Former Senior VP of Apple Tony Fadell Says Company Needs To Tackle Smartphone Addiction (wired.co.uk)
In an op-ed published on Wired, former SVP at Apple Tony Fadell argues that smartphone manufacturers -- Apple in particular -- need to do a better job of educating users about how often they use their mobile phones, and the resulting dangers that overuse might bring about. An excerpt: Take healthy eating as an analogy: we have advice from scientists and nutritionists on how much protein and carbohydrate we should include in our diet; we have standardised scales to measure our weight against; and we have norms for how much we should exercise. But when it comes to digital "nourishment", we don't know what a "vegetable", a "protein" or a "fat" is. What is "overweight" or "underweight"? What does a healthy, moderate digital life look like? I think that manufacturers and app developers need to take on this responsibility, before government regulators decide to step in -- as with nutritional labelling. Interestingly, we already have digital-detox clinics in the US. I have friends who have sent their children to them. But we need basic tools to help us before it comes to that. I believe that for Apple to maintain and even grow its customer base it can solve this problem at the platform level, by empowering users to understand more about how they use their devices. To do this, it should let people track their digital activity in detail and across all devices.
If a child is "addicted" to mobile devices, it's an issue with parenting. Maybe the parent is "addicted" as well. In any case, trying to un-addict the child is like treating final-stage cancer, whereas promoting prevention measures (ie, teaching good parenting) would likely be much more successful.
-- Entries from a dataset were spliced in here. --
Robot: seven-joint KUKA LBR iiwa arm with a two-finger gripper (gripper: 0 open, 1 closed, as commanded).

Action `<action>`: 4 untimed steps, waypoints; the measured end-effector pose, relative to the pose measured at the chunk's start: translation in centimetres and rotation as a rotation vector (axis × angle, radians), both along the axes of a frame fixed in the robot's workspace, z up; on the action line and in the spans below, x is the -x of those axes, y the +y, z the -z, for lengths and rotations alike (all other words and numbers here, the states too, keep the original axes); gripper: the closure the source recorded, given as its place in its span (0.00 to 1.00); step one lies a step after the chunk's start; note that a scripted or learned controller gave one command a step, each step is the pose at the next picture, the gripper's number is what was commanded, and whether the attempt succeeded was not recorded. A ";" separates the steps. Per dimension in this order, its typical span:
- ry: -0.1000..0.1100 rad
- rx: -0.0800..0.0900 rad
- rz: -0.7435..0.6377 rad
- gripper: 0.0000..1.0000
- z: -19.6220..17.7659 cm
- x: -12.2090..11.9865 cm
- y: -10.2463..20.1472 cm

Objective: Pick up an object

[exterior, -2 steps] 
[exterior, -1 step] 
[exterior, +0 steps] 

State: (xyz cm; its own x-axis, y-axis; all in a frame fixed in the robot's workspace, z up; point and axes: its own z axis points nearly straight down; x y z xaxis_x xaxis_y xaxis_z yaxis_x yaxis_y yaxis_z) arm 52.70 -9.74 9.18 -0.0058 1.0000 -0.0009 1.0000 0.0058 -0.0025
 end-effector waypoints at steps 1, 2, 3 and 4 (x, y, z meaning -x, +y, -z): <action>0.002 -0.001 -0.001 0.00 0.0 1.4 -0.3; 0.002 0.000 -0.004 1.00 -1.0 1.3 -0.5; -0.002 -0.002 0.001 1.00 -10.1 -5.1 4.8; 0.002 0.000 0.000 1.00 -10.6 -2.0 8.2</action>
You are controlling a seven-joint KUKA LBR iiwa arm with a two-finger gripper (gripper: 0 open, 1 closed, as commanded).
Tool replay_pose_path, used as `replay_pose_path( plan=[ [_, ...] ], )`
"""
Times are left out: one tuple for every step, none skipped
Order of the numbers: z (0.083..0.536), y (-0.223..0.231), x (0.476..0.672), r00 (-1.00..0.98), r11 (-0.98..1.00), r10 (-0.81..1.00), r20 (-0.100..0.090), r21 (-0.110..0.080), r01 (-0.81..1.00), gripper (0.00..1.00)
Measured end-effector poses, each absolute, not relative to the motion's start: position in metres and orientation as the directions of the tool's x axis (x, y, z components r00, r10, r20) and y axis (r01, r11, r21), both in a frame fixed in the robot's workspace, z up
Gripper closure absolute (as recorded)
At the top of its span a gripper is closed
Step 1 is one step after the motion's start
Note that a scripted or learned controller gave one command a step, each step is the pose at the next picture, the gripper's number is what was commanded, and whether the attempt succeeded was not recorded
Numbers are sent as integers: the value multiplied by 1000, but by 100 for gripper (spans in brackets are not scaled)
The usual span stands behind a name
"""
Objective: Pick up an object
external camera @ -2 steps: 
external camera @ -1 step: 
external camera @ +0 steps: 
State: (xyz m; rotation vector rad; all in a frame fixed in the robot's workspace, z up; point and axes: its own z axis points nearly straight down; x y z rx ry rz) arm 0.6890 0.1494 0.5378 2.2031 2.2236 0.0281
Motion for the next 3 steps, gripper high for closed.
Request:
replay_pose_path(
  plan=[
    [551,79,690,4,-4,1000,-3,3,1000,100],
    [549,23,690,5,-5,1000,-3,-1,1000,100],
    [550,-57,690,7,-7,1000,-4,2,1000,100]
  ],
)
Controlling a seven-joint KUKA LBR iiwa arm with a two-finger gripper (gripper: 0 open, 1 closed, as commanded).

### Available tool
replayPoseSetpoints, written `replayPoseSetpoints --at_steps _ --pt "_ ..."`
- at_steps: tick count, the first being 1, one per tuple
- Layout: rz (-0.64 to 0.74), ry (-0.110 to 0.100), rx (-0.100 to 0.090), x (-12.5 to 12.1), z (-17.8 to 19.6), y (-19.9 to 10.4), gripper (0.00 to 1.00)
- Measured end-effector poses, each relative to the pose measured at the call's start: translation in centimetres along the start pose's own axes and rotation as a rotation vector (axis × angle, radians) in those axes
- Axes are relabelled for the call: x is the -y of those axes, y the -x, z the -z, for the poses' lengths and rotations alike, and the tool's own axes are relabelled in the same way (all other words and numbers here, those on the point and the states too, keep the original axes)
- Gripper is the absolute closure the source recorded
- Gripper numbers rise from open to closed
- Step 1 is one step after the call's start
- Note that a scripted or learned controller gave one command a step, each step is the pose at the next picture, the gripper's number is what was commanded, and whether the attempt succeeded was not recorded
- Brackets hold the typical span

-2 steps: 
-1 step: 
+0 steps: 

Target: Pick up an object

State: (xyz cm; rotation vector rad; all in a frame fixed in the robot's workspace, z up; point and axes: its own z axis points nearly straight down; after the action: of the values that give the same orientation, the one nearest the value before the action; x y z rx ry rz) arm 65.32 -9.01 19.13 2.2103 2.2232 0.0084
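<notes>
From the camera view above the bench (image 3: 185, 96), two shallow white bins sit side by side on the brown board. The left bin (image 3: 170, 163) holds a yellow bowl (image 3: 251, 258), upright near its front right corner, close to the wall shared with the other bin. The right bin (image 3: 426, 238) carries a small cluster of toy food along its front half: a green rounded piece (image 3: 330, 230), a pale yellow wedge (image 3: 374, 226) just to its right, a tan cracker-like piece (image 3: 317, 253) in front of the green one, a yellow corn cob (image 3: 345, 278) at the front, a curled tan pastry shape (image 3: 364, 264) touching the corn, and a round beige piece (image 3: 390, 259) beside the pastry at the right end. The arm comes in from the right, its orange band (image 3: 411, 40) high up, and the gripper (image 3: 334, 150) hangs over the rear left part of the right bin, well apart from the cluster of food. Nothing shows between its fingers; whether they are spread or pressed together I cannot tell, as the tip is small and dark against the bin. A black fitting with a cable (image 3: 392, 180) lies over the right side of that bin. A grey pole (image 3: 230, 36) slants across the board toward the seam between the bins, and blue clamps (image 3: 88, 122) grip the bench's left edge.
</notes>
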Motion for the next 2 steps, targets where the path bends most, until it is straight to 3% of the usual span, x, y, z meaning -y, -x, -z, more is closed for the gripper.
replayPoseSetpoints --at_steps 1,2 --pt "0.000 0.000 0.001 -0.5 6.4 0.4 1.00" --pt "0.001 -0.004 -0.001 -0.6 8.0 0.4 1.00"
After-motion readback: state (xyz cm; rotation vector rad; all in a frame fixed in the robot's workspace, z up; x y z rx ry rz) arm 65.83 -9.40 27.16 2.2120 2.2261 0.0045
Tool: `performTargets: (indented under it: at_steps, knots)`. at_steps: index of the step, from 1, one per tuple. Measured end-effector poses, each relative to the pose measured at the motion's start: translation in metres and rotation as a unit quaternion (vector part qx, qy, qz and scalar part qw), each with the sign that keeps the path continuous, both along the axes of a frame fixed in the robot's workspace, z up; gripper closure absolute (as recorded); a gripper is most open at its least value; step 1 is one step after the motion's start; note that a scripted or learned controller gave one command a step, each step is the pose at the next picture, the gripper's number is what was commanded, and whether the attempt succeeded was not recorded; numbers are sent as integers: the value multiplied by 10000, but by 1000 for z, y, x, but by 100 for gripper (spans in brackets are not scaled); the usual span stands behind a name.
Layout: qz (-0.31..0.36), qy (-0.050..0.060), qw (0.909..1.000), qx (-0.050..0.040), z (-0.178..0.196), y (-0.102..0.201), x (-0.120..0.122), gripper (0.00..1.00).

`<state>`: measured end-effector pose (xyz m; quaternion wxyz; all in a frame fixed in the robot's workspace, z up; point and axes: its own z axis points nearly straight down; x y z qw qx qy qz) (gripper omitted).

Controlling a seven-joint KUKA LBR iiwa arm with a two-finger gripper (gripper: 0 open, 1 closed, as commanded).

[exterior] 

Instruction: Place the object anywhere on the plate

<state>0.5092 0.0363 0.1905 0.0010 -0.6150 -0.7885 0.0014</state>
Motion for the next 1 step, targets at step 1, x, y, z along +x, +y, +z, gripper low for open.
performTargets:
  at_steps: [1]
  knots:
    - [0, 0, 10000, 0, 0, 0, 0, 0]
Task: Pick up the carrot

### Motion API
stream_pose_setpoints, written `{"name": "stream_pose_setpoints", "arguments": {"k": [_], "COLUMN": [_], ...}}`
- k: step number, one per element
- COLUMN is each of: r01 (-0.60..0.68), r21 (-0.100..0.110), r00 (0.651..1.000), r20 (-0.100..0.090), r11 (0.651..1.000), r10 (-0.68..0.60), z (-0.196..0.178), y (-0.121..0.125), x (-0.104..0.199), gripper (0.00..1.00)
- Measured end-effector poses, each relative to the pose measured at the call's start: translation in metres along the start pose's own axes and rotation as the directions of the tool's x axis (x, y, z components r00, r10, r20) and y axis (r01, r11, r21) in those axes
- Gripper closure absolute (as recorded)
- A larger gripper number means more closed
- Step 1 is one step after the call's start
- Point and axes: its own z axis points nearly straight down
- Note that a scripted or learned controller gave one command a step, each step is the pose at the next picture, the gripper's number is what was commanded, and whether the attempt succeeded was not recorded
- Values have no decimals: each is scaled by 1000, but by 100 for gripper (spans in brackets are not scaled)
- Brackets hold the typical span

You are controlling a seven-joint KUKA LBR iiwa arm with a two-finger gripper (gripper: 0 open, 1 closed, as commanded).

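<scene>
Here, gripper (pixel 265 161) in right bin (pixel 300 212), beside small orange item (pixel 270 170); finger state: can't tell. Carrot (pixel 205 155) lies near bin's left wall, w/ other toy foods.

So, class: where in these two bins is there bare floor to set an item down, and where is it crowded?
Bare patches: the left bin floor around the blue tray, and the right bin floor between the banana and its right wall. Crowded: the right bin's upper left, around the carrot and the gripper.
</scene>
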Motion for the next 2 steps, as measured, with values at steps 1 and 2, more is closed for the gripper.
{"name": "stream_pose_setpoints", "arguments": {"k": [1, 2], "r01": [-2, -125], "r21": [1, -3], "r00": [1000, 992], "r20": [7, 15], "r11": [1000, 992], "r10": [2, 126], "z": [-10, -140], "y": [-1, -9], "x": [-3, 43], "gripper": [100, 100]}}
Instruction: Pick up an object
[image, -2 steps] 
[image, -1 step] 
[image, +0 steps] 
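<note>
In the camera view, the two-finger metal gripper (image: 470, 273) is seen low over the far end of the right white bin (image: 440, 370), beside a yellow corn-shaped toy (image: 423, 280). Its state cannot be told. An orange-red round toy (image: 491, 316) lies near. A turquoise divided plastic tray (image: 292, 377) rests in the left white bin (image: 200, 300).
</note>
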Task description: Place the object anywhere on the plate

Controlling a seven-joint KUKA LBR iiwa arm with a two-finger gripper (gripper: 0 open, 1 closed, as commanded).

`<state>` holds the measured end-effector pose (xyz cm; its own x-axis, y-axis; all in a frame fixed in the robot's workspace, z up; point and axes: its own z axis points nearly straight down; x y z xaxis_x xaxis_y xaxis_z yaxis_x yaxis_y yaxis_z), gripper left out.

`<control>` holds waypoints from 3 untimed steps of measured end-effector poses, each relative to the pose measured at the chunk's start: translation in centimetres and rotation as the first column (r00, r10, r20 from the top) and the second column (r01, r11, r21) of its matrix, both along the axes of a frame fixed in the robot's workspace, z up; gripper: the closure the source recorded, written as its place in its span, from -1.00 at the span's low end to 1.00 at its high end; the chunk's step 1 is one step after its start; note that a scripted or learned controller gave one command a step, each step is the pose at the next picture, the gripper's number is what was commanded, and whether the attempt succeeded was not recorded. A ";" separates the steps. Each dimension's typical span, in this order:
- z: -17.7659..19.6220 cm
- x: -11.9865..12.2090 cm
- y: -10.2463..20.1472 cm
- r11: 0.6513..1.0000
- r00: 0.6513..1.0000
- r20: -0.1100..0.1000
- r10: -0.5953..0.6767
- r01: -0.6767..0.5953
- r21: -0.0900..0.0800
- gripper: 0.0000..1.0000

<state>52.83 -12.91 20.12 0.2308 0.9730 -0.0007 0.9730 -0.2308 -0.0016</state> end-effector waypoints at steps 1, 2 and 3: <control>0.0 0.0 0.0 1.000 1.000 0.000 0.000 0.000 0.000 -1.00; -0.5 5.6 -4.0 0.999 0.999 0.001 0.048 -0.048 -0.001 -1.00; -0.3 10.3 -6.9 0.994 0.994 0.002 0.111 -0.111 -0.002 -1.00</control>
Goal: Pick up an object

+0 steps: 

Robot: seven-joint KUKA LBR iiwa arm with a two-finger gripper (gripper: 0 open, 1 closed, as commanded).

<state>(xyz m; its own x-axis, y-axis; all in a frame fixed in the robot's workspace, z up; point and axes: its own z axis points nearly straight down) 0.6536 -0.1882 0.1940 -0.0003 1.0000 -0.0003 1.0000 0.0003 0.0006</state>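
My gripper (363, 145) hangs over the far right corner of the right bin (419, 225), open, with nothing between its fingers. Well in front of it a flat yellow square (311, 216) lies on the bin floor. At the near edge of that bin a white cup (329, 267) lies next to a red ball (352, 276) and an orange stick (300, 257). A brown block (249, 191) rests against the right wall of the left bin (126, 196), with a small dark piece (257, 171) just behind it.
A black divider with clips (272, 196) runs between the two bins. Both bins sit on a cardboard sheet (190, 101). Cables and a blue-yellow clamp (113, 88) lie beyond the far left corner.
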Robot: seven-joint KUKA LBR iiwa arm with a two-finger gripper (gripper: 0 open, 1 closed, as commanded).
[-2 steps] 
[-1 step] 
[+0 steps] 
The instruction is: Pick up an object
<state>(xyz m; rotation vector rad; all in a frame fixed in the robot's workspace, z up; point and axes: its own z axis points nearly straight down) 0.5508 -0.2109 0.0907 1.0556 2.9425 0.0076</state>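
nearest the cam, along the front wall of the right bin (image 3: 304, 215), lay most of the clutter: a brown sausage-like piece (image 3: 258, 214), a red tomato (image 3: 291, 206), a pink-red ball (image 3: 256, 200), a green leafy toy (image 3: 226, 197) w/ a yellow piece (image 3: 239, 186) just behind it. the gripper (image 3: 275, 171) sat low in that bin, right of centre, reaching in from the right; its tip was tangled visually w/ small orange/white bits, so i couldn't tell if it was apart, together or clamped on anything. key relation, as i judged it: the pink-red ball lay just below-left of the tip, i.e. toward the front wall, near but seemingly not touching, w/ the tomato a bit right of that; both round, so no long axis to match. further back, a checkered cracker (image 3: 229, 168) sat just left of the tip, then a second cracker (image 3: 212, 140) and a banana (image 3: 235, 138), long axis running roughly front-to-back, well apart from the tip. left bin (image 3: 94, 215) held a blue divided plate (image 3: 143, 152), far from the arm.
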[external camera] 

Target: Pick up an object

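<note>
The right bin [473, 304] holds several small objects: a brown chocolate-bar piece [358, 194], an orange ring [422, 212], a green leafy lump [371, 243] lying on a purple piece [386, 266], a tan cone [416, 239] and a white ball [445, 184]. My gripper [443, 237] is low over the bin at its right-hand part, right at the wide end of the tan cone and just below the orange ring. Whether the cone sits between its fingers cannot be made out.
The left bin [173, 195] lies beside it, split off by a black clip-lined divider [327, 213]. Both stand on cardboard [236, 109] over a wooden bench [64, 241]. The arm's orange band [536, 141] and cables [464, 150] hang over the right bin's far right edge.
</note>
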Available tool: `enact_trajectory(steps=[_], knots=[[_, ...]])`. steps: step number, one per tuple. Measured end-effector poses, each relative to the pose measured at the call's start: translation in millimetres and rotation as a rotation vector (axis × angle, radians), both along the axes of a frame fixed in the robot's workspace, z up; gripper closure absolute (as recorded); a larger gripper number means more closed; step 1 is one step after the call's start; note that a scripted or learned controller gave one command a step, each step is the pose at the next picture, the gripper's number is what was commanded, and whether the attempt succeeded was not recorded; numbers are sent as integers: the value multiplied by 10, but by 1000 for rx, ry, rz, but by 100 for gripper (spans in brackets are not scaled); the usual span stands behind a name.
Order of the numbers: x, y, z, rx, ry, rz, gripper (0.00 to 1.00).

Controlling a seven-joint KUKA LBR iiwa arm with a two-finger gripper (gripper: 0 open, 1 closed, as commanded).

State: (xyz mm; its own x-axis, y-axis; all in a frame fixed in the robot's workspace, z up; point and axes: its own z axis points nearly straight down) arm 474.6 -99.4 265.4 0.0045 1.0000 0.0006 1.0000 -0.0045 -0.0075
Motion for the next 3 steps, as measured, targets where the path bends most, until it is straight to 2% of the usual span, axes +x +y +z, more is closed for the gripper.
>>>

It's not THE PHONES. It's the services, information, data, tools, communication, maps and other things one gets to through that device that are the issue. People aren't addicted to their phones. They're addicted to their social contacts, to the news, to the novel they're reading, to the weather forecast, and such. Before those phones, they'd have been "addicted" to the AM radio while they were driving, they folded map they looked at, the printed novel they gazed at over lunch, the stock pages in the newspaper, the tabloid paper they picked up at the grocery store, and all of those other analogs.
How much novel reading or stock research is healthy? It's not the phones, just like it's not the guns, and not the spoons.
Don't disappoint your bird dog. Go to the range.